Rpass=loop-vectorize
Enable vectorization report

march=armv8.2-a+sve
Specifies architecture and extensions.

mcpu=a64fx
Select CPU architecture.

armpl
Use the 'Generic' SVE library from Arm Performance Libraries.

fopenmp
Enable OpenMP
GNU

module load gcc/10.3.0
gcc (GCC) 10.3.0

with the compiler flags

-Ofast -Wall -mtune=a64fx -mcpu=a64fx -march=armv8.2-a+sve -fopt-info-vec -fopenmp

Flag description:

Ofast, Wall, mcpu=a64fx, march=armv8.2-a+sve
see descriptions above

mtune=a64fx
Tune to cpu-type

fopt-info-vec
Output vectorization report.

Fujitsu

module load fujitsu/compiler/4.5
FCC (FCC) 4.5.0 20210304

with the compiler flags

 -Kfast -KSVE -Koptmsg=2 

Flag description:

Kfast
Optimization

KSVE
Vectorization

Koptmsg=2
Output vectorization report.

When compiling the compiler output suggests that Fujitsu, Cray and Arm vectorize all functions, whereas GNU can't vectorize exp, sin and pow.

  Fujitsu Cray Arm GNU
Simple (Y = 2 X + 3 X 2) Yes Yes Yes Yes
Reciprocal Yes Yes Yes Yes
Square root Yes Yes Yes Yes
Exponential Yes Yes Yes  
Sin Yes Yes Yes  
Power Yes Yes Yes  

However, looking at the runtimes of the functions gives a more complex picture (see Figure 1).
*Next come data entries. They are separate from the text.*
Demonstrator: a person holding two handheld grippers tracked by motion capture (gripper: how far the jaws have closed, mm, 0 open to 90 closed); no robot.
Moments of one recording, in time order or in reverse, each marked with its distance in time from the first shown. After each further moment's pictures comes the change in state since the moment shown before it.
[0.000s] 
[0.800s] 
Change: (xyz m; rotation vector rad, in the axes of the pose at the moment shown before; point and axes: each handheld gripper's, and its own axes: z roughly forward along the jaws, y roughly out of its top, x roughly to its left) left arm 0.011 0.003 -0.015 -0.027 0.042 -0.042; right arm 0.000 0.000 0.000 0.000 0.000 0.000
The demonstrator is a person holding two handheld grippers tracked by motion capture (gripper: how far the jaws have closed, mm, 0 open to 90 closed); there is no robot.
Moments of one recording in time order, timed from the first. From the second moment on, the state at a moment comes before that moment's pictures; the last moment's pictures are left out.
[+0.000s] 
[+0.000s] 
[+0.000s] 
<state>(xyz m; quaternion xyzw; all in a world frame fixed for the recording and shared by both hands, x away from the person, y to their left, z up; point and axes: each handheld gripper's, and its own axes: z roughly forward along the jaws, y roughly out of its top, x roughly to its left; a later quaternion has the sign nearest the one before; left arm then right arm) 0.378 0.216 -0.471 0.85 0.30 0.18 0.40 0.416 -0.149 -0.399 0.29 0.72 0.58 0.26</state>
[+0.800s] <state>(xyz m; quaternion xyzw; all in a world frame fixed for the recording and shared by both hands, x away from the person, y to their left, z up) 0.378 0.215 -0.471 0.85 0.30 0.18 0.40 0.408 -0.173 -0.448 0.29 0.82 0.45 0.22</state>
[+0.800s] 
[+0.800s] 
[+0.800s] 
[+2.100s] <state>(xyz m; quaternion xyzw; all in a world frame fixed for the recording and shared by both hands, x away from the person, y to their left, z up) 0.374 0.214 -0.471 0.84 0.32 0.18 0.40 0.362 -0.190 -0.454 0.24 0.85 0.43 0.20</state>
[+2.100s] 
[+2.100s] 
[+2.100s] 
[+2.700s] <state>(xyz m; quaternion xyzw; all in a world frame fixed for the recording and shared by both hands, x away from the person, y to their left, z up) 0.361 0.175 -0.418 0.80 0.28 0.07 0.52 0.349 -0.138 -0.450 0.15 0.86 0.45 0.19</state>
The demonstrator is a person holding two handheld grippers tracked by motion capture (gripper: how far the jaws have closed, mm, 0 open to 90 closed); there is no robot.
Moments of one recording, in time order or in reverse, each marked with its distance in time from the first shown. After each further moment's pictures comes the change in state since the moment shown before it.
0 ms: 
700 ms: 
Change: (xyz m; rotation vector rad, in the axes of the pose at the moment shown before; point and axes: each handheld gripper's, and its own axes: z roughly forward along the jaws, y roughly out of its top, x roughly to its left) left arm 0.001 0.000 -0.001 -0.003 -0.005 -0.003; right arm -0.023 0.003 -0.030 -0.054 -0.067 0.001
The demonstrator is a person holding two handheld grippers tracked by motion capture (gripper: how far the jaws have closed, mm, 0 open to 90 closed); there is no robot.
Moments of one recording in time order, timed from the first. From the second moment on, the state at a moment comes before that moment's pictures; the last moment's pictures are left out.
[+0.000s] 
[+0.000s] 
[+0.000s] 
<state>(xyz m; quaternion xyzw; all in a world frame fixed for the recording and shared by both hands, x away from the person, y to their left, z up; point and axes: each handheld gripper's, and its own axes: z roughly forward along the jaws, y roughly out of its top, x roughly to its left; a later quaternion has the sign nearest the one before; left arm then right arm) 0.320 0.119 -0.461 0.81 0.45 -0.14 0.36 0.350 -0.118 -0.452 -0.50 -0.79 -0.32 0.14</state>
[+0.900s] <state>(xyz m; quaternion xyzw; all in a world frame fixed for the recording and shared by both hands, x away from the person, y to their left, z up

The Fujitsu and cray compilers vectorizes everything as claimed. The arm compiler claims to vectorize all functions. It is doing this but some functions are not vectorized in the most efficient way. The code assembly shows that it uses  the DIV and SQRT functions rather than the more efficient Netwon algorithm. And the gnu compiler just vectorizes the simple function. The recip and sqrt are not vectorized as expected from the compiler output. 

Runtimes

Figure 1: Runtimes of the simple math functions for different compilers.

The Fujitsu compiler gives the best results. To highlight the differences in runtime Figure 2 shows the runtimes normalized to the Fujitsu compiler.

Runtimes_Fujitsu

Figure 2: Runtimes of the simple math functions for different compilers scaled to the Fujitsu compiler.